● **The problem**
Transcribe the full listing word for word, leaving nothing out.

● **Input material**
-- Opening Marker --

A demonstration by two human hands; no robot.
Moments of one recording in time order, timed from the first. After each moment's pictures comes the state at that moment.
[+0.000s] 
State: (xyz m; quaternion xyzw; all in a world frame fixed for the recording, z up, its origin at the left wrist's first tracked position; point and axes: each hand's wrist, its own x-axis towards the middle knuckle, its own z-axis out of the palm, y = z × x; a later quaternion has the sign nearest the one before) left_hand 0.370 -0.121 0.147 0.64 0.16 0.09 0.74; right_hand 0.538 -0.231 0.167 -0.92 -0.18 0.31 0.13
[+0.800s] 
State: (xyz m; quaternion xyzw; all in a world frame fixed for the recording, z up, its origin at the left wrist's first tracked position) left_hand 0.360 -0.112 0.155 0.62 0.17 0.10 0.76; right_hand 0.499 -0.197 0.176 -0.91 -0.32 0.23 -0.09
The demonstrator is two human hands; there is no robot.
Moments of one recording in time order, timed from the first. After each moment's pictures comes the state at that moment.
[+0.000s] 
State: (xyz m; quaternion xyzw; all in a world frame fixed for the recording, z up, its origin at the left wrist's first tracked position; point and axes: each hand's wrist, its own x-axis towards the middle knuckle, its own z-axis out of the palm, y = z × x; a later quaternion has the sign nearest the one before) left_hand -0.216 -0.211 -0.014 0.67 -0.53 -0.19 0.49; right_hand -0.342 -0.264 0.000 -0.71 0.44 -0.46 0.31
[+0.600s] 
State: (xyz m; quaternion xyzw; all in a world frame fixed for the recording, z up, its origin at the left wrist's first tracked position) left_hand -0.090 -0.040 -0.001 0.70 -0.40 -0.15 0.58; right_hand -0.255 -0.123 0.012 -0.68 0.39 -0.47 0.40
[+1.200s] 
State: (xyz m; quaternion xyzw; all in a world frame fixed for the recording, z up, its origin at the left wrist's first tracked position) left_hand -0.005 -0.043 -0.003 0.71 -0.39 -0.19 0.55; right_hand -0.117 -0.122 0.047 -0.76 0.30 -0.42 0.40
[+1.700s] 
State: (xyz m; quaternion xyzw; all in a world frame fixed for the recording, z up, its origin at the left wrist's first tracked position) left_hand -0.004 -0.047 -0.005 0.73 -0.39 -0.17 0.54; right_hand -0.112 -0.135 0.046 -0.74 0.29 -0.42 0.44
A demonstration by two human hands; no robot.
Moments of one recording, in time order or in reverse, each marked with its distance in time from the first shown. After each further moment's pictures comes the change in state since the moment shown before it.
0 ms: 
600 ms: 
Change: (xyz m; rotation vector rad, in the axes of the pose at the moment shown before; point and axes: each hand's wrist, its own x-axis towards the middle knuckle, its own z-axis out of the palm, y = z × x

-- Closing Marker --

● **Solution to this problem**
A demonstration by two human hands; no robot.
Moments of one recording in time order, timed from the first. After each moment's pictures comes the state at that moment.
[+0.000s] 
State: (xyz m; quaternion xyzw; all in a world frame fixed for the recording, z up, its origin at the left wrist's first tracked position; point and axes: each hand's wrist, its own x-axis towards the middle knuckle, its own z-axis out of the palm, y = z × x; a later quaternion has the sign nearest the one before) left_hand 0.370 -0.121 0.147 0.64 0.16 0.09 0.74; right_hand 0.538 -0.231 0.167 -0.92 -0.18 0.31 0.13
[+0.800s] 
State: (xyz m; quaternion xyzw; all in a world frame fixed for the recording, z up, its origin at the left wrist's first tracked position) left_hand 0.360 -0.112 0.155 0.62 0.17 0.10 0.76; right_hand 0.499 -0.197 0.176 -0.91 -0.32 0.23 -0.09
The demonstrator is two human hands; there is no robot.
Moments of one recording in time order, timed from the first. After each moment's pictures comes the state at that moment.
[+0.000s] 
State: (xyz m; quaternion xyzw; all in a world frame fixed for the recording, z up, its origin at the left wrist's first tracked position; point and axes: each hand's wrist, its own x-axis towards the middle knuckle, its own z-axis out of the palm, y = z × x; a later quaternion has the sign nearest the one before) left_hand -0.216 -0.211 -0.014 0.67 -0.53 -0.19 0.49; right_hand -0.342 -0.264 0.000 -0.71 0.44 -0.46 0.31
[+0.600s] 
State: (xyz m; quaternion xyzw; all in a world frame fixed for the recording, z up, its origin at the left wrist's first tracked position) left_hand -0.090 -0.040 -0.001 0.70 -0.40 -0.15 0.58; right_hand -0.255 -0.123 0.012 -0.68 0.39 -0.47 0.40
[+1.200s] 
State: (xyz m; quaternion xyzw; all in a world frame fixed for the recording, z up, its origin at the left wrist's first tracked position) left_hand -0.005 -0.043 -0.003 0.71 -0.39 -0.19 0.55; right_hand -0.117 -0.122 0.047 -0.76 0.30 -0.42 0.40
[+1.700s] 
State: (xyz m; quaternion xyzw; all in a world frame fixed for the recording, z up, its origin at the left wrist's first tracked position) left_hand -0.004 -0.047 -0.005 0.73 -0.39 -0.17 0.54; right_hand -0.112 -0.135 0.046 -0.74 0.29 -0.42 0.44
A demonstration by two human hands; no robot.
Moments of one recording, in time order or in reverse, each marked with its distance in time from the first shown. After each further moment's pictures comes the change in state since the moment shown before it.
0 ms: 
600 ms: 
Change: (xyz m; rotation vector rad, in the axes of the pose at the moment shown before; point and axes: each hand's wrist, its own x-axis towards the middle knuckle, its own z-axis out of the palm, y = z × x

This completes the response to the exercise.